• Task item: Output the material exactly, with every line intact.

═════ Data supplied

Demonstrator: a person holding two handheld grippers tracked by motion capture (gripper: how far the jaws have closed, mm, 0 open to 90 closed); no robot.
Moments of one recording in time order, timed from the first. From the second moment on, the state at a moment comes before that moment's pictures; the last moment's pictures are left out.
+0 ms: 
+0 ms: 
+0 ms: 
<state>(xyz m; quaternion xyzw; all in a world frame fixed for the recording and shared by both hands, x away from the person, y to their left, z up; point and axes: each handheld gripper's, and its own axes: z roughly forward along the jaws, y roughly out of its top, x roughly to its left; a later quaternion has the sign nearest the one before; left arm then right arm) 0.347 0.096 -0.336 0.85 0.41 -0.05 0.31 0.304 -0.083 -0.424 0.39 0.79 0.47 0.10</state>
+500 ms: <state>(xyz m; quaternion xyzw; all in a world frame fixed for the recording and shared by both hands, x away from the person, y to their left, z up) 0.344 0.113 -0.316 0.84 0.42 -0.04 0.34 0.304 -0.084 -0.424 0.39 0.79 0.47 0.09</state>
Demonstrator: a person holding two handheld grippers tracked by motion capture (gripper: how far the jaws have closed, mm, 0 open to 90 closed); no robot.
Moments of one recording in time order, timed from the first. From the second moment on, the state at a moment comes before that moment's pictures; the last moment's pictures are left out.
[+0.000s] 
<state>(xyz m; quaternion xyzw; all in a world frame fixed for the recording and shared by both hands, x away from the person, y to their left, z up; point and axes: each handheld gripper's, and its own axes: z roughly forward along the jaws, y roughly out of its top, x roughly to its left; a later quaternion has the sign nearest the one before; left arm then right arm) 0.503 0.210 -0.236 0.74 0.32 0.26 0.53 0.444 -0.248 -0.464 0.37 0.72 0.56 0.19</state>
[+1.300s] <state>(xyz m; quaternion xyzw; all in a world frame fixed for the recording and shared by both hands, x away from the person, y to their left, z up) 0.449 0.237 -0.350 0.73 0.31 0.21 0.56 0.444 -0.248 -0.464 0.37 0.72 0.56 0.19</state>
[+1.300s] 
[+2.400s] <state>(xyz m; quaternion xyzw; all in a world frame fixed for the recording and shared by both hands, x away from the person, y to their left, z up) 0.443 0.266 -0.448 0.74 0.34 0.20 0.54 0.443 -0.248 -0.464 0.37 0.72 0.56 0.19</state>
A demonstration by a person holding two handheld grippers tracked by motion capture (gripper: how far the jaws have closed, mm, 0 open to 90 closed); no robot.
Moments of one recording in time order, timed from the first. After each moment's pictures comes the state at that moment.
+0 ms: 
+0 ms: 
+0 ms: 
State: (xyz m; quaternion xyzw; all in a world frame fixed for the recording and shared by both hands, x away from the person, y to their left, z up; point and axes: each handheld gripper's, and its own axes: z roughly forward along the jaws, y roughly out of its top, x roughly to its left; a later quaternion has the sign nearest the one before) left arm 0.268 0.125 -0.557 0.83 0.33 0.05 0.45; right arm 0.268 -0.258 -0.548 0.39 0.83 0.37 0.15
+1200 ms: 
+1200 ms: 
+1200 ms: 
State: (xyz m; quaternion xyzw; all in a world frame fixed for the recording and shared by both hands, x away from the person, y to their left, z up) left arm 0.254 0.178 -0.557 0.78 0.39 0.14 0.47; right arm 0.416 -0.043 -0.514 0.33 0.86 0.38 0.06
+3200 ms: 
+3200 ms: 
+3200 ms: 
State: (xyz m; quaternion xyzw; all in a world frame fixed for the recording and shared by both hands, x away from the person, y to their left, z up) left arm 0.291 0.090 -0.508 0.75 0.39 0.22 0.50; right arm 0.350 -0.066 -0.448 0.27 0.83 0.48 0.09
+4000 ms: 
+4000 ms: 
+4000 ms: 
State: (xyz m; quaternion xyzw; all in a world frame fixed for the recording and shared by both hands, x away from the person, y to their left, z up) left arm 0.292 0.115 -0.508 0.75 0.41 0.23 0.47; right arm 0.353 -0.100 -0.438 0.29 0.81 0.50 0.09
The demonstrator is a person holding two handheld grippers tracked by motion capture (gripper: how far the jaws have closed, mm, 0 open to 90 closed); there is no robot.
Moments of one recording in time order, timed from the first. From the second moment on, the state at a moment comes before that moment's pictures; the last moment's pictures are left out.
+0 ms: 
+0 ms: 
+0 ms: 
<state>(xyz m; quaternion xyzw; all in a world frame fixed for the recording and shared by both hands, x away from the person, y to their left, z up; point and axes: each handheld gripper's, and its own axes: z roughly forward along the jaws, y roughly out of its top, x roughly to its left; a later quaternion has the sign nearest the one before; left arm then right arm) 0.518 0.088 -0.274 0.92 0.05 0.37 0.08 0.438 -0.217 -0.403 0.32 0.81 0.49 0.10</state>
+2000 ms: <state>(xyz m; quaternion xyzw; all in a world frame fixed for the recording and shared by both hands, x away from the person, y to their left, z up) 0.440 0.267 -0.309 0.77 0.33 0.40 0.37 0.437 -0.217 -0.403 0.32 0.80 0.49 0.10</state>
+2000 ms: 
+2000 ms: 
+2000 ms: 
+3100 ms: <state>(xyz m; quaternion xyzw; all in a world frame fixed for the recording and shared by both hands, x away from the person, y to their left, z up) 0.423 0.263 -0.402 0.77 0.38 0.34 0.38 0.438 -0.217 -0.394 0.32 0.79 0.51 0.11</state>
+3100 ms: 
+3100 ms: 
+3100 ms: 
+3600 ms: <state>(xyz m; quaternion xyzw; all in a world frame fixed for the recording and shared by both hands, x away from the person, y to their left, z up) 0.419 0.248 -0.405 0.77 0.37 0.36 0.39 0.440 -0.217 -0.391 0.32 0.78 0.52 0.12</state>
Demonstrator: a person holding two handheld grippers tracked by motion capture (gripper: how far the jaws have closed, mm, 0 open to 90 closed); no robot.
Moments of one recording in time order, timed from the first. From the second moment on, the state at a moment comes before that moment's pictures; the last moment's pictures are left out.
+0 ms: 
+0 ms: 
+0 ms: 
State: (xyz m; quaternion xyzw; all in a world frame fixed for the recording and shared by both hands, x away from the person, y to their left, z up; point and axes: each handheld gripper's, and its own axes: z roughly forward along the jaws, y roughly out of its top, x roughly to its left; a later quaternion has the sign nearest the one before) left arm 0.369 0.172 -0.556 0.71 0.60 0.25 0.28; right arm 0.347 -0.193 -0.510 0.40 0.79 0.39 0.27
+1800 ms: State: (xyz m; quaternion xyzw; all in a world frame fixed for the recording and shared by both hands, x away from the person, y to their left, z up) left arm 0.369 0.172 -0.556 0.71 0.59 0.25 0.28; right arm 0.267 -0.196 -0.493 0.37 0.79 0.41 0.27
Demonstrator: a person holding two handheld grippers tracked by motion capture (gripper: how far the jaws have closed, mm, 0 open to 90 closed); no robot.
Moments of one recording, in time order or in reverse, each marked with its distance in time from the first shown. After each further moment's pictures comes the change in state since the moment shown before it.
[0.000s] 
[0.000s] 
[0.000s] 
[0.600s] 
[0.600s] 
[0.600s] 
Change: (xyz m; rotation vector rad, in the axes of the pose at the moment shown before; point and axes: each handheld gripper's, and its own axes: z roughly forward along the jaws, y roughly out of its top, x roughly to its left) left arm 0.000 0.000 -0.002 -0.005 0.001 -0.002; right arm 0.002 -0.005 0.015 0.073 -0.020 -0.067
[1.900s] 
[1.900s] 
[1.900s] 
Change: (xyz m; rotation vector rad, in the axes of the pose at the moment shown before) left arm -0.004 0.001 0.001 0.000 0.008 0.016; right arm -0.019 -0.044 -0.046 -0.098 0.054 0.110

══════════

• Written response:
Demonstrator: a person holding two handheld grippers tracked by motion capture (gripper: how far the jaws have closed, mm, 0 open to 90 closed); no robot.
Moments of one recording in time order, timed from the first. From the second moment on, the state at a moment comes before that moment's pictures; the last moment's pictures are left out.
+0 ms: 
+0 ms: 
+0 ms: 
<state>(xyz m; quaternion xyzw; all in a world frame fixed for the recording and shared by both hands, x away from the person, y to their left, z up; point and axes: each handheld gripper's, and its own axes: z roughly forward along the jaws, y roughly out of its top, x roughly to its left; a later quaternion has the sign nearest the one before; left arm then right arm) 0.347 0.096 -0.336 0.85 0.41 -0.05 0.31 0.304 -0.083 -0.424 0.39 0.79 0.47 0.10</state>
+500 ms: <state>(xyz m; quaternion xyzw; all in a world frame fixed for the recording and shared by both hands, x away from the person, y to their left, z up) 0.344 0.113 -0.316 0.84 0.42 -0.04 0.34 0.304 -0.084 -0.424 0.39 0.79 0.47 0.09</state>
Demonstrator: a person holding two handheld grippers tracked by motion capture (gripper: how far the jaws have closed, mm, 0 open to 90 closed); no robot.
Moments of one recording in time order, timed from the first. From the second moment on, the state at a moment comes before that moment's pictures; the last moment's pictures are left out.
[+0.000s] 
<state>(xyz m; quaternion xyzw; all in a world frame fixed for the recording and shared by both hands, x away from the person, y to their left, z up; point and axes: each handheld gripper's, and its own axes: z roughly forward along the jaws, y roughly out of its top, x roughly to its left; a later quaternion has the sign nearest the one before; left arm then right arm) 0.503 0.210 -0.236 0.74 0.32 0.26 0.53 0.444 -0.248 -0.464 0.37 0.72 0.56 0.19</state>
[+1.300s] <state>(xyz m; quaternion xyzw; all in a world frame fixed for the recording and shared by both hands, x away from the person, y to their left, z up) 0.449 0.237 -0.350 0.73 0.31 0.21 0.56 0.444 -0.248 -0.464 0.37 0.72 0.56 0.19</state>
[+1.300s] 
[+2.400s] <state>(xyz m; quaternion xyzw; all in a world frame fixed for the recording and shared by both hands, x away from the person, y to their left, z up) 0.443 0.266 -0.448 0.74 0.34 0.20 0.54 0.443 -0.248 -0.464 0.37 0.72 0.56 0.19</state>
A demonstration by a person holding two handheld grippers tracked by motion capture (gripper: how far the jaws have closed, mm, 0 open to 90 closed); no robot.
Moments of one recording in time order, timed from the first. After each moment's pictures comes the state at that moment.
+0 ms: 
+0 ms: 
+0 ms: 
State: (xyz m; quaternion xyzw; all in a world frame fixed for the recording and shared by both hands, x away from the person, y to their left, z up; point and axes: each handheld gripper's, and its own axes: z roughly forward along the jaws, y roughly out of its top, x roughly to its left; a later quaternion has the sign nearest the one before) left arm 0.268 0.125 -0.557 0.83 0.33 0.05 0.45; right arm 0.268 -0.258 -0.548 0.39 0.83 0.37 0.15
+1200 ms: 
+1200 ms: 
+1200 ms: 
State: (xyz m; quaternion xyzw; all in a world frame fixed for the recording and shared by both hands, x away from the person, y to their left, z up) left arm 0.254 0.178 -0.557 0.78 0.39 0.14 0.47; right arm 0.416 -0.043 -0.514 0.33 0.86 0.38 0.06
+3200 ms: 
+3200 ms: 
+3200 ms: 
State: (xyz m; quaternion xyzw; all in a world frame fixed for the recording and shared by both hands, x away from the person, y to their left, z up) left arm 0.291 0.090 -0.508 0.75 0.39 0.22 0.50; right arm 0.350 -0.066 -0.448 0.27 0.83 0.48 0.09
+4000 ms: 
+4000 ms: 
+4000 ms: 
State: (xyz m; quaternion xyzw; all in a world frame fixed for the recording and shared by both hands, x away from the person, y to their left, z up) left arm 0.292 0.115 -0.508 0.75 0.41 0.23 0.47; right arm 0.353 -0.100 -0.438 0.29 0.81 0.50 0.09
The demonstrator is a person holding two handheld grippers tracked by motion capture (gripper: how far the jaws have closed, mm, 0 open to 90 closed); there is no robot.
Moments of one recording in time order, timed from the first. From the second moment on, the state at a moment comes before that moment's pictures; the last moment's pictures are left out.
+0 ms: 
+0 ms: 
+0 ms: 
<state>(xyz m; quaternion xyzw; all in a world frame fixed for the recording and shared by both hands, x away from the person, y to their left, z up; point and axes: each handheld gripper's, and its own axes: z roughly forward along the jaws, y roughly out of its top, x roughly to its left; a later quaternion has the sign nearest the one before; left arm then right arm) 0.518 0.088 -0.274 0.92 0.05 0.37 0.08 0.438 -0.217 -0.403 0.32 0.81 0.49 0.10</state>
+2000 ms: <state>(xyz m; quaternion xyzw; all in a world frame fixed for the recording and shared by both hands, x away from the person, y to their left, z up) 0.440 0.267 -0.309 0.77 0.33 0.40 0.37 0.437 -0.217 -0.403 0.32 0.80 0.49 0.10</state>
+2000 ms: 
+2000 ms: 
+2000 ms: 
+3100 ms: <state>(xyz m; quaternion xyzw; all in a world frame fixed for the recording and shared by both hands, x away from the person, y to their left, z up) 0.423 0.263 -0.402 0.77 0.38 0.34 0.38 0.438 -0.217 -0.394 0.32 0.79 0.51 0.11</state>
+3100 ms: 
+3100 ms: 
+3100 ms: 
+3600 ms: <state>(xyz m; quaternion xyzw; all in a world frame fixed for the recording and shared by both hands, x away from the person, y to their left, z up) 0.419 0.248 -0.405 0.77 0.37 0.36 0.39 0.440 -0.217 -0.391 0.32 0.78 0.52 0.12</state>
Demonstrator: a person holding two handheld grippers tracked by motion capture (gripper: how far the jaws have closed, mm, 0 open to 90 closed); no robot.
Moments of one recording in time order, timed from the first. From the second moment on, the state at a moment comes before that moment's pictures; the last moment's pictures are left out.
+0 ms: 
+0 ms: 
+0 ms: 
State: (xyz m; quaternion xyzw; all in a world frame fixed for the recording and shared by both hands, x away from the person, y to their left, z up; point and axes: each handheld gripper's, and its own axes: z roughly forward along the jaws, y roughly out of its top, x roughly to its left; a later quaternion has the sign nearest the one before) left arm 0.369 0.172 -0.556 0.71 0.60 0.25 0.28; right arm 0.347 -0.193 -0.510 0.40 0.79 0.39 0.27
+1800 ms: State: (xyz m; quaternion xyzw; all in a world frame fixed for the recording and shared by both hands, x away from the person, y to their left, z up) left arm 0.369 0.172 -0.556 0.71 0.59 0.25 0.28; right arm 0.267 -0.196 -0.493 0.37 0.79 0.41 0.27
Demonstrator: a person holding two handheld grippers tracked by motion capture (gripper: how far the jaws have closed, mm, 0 open to 90 closed); no robot.
Moments of one recording, in time order or in reverse, each marked with its distance in time from the first shown. After each further moment's pictures comes the change in state since the moment shown before it.
[0.000s] 
[0.000s] 
[0.000s] 
[0.600s] 
[0.600s] 
[0.600s] 
Change: (xyz m; rotation vector rad, in the axes of the pose at the moment shown before; point and axes: each handheld gripper's, and its own axes: z roughly forward along the jaws, y roughly out of its top, x roughly to its left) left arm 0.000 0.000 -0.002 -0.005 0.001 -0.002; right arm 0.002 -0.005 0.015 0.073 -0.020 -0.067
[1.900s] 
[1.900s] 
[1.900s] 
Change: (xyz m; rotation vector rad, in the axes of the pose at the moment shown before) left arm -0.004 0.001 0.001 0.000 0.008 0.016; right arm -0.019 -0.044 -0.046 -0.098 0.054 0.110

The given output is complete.